My parents-in-law used to park their motor home in the street in front of our house, plug into our electrical service, and stay for months. This was a problem for us. It's exhausting to have guests week after week, whether they sleep in the guest room or at the curb. One year my husband took his mother aside and told her that we simply couldn't host them for such a long time. This provoked a painful argument between them which left my husband tight-lipped and pale.
Some years later, after both of my in-laws had passed away, I mentioned that argument to my husband. He had no memory of it. None. He was certain it had never happened.
My Younger Sister remembers my Older Sister and me going to extreme lengths to scare the bejesus out of her when we were all small and shared a bedroom. OS and I remember how frightened YS was of the dark but we don't think we ever intentionally provoked her. When she was scared she'd leap from her little bed (not wanting her feet to touch the floor, where a snake was likely waiting to bite her) into the big iron bed that OS and I shared, which made sleeping difficult for all of us.
When my second husband (then boyfriend) graduated from college he moved to SoCal to take a job he considered his dream-job. My whole family lived in the Midwest and I had no intention of ever leaving, so when I graduated six months later I took a job in Minnesota. Eventually my husband moved to Minnesota to be with me. Curiously, he never looked for a job while we lived there, but I was frantically busy with work and wedding plans and didn't have time to think about the implications of that.

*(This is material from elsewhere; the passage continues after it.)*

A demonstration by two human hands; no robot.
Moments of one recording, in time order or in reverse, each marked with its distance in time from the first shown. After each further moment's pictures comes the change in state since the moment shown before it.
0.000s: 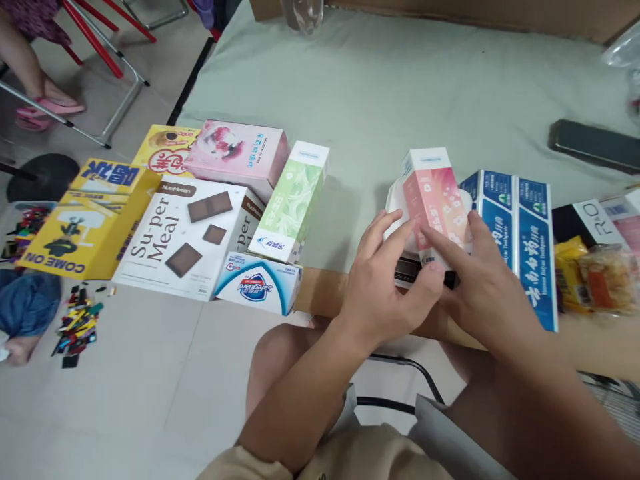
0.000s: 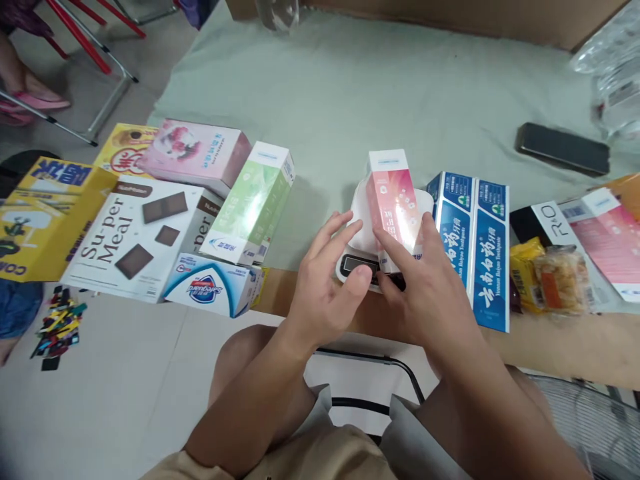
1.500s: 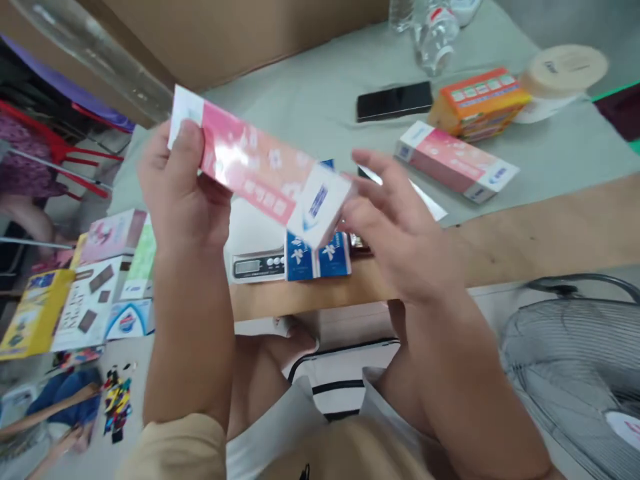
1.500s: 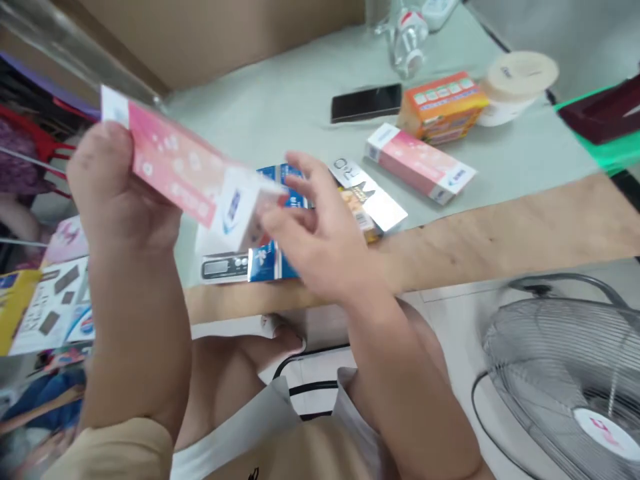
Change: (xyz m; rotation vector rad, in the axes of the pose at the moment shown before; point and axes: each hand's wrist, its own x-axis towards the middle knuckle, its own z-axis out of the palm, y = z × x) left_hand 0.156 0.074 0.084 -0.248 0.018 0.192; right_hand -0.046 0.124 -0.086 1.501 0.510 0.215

I nagged him a bit (a lot?) and let it go.
At some point, he admitted that he hadn't actually quit his job in SoCal. He was on a leave of absence and had to be back there a month after our wedding. This came as a terrific shock to me, one which rippled through the early years of our marriage and eventually forced us to seek marriage counseling. But here's the tricky part: for years I told that story as though he made his confession after the wedding. One day I got to thinking about it, and it occurred to me that he might have told me before the wedding. I asked him which way he remembered it and he doesn't. Remember it, I mean. He doesn't know when he told me.
You see how perfidious a thing memory is, don't you?

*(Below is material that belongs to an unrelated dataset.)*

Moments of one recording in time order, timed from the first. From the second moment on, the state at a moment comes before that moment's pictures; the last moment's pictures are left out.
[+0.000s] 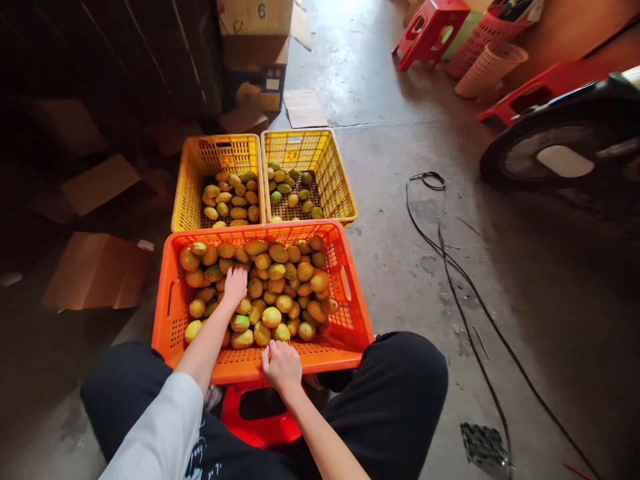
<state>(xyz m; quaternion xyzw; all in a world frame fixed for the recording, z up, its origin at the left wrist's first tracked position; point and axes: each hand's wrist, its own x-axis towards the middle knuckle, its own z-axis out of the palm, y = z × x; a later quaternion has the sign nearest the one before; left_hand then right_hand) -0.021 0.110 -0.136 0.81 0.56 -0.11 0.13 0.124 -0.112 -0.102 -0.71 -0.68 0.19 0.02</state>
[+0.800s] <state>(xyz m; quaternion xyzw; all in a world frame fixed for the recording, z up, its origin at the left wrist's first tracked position) -0.039 0.067 -0.131 0.84 0.50 -0.12 0.18 0.121 -0.117 -0.104 -0.70 -0.68 0.21 0.04</state>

As I get older, I trust my memories less and less. The broad strokes are clear enough, but the details get fuzzy. If you had asked me a week ago how many lines I had in "The Man Who Came to Dinner" when we performed it at my high school, I'd have said five or six. Watching the play this weekend (as performed by The Shoestring Players at Youngest Daughter's high school), I was shocked to discover that I had four scenes with several lines apiece. Huh. How about that?
I always thought my grandmother lived with us for at least a year in the C Avenue house which we occupied from the summer of 1956 to the summer of 1958. Looking through old documents, I discover it couldn't have been more than a few months. A month is a long time to an eight-year-old, so a few months could easily translate to a whole year half-a-century down the road. And a small role in a high school drama could shrink to a tiny one. But what's up with that other stuff?

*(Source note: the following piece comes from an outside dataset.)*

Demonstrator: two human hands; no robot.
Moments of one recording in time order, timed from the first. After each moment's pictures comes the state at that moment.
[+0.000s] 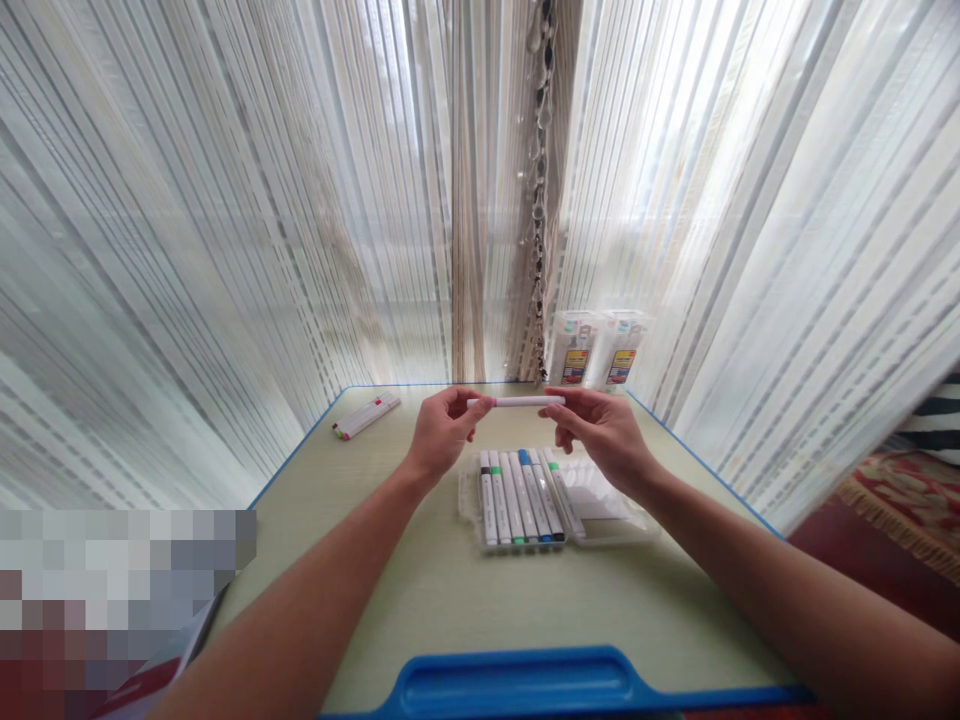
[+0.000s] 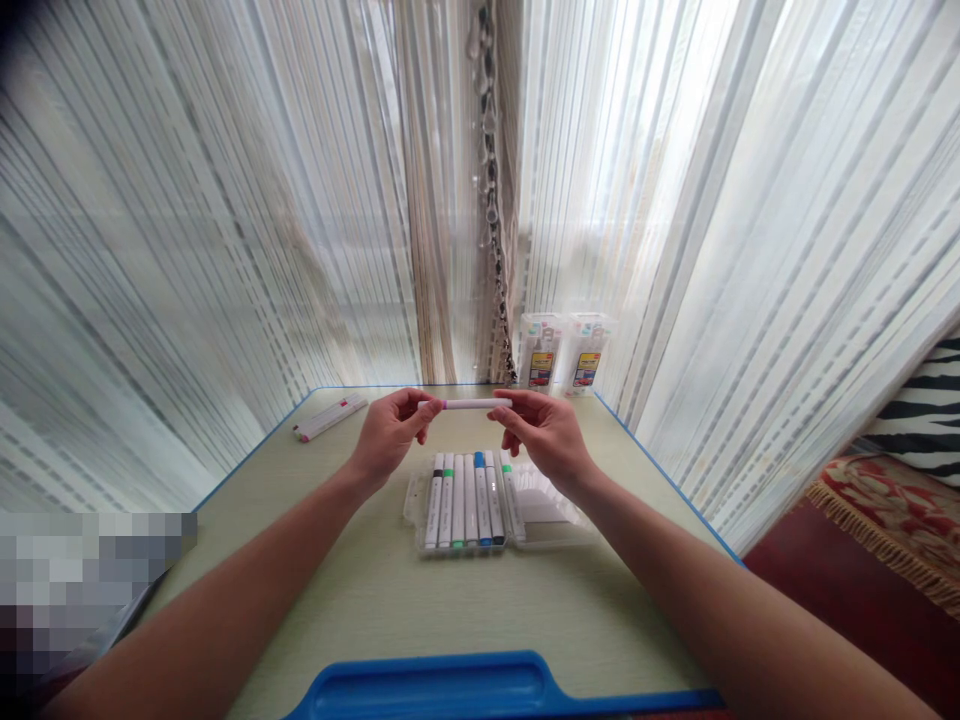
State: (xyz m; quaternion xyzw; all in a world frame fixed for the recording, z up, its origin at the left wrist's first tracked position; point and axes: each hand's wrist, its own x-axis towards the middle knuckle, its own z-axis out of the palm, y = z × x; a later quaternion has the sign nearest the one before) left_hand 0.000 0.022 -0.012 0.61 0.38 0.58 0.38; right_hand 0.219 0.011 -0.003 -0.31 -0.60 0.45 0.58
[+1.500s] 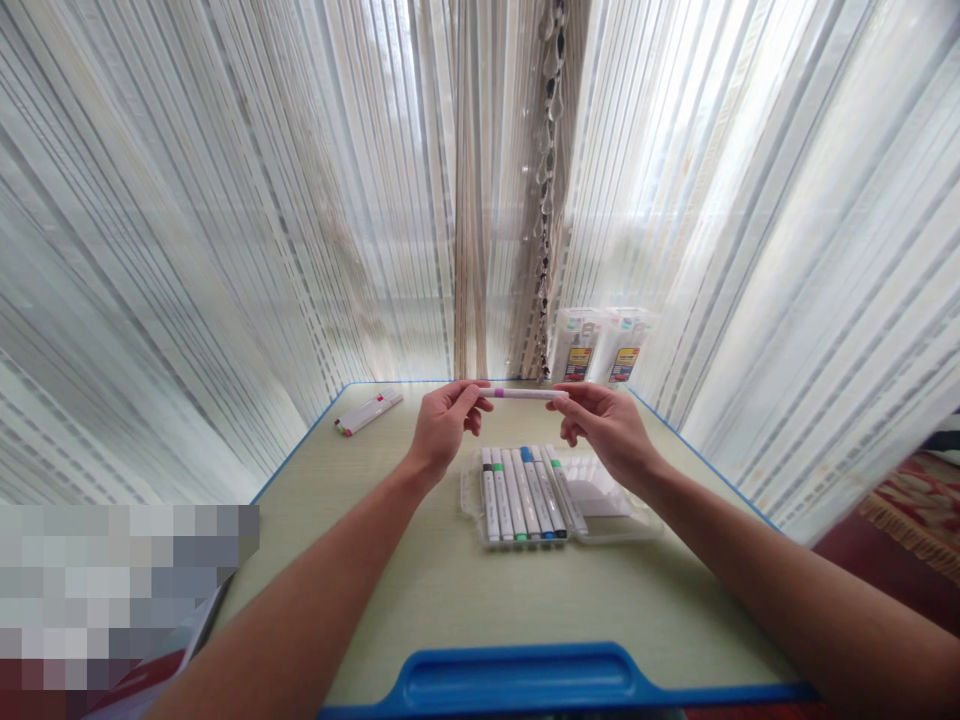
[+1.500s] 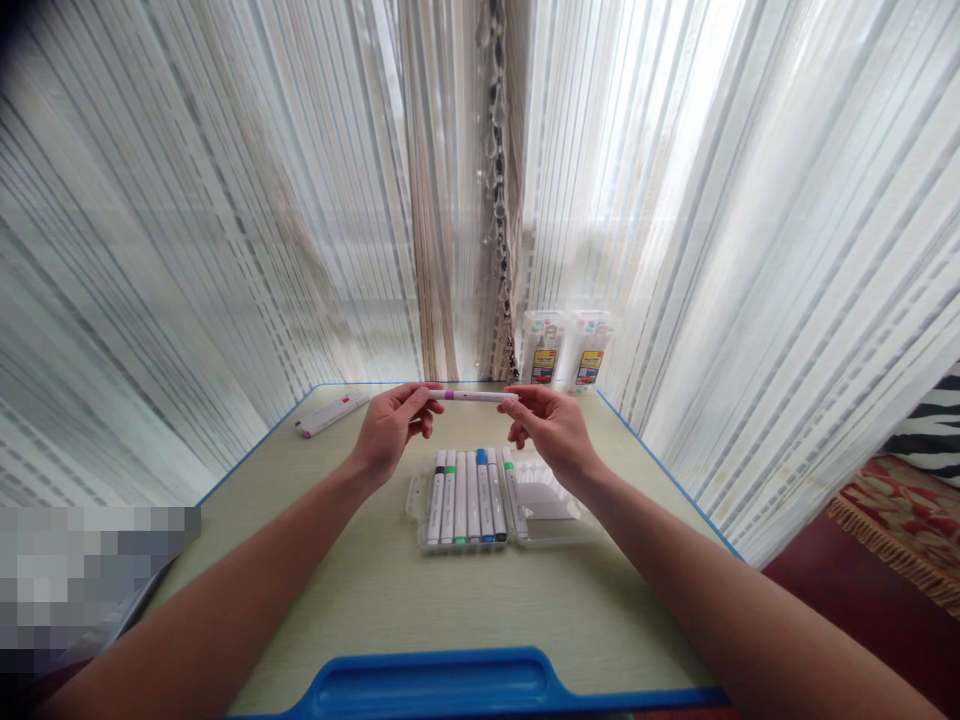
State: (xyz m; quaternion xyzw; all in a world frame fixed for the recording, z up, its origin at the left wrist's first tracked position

Was I so traumatized by falling in the creek that I buried the whole thing deep? Or maybe I just slipped a bit and lost a shoe, and in my sisters' memories a close thing became a near tragedy. Maybe my husband told me about his leave of absence much sooner than I remember, and the decision I had to make was whether or not to cancel the wedding and not whether or not I wanted to be twice-divorced.
I'm not as worried about what I've forgotten as I am about what I remember. Time, emotions, and other people's retellings of shared events have an effect on our memories. How do we reconcile our varied versions? Silly question. We settle things in our favor. We prefer our own lying eyes to anybody else's.
So, what's the upshot? Well, memory is unreliable. Perspective matters. And, damn it, reality turns out to be highly subjective.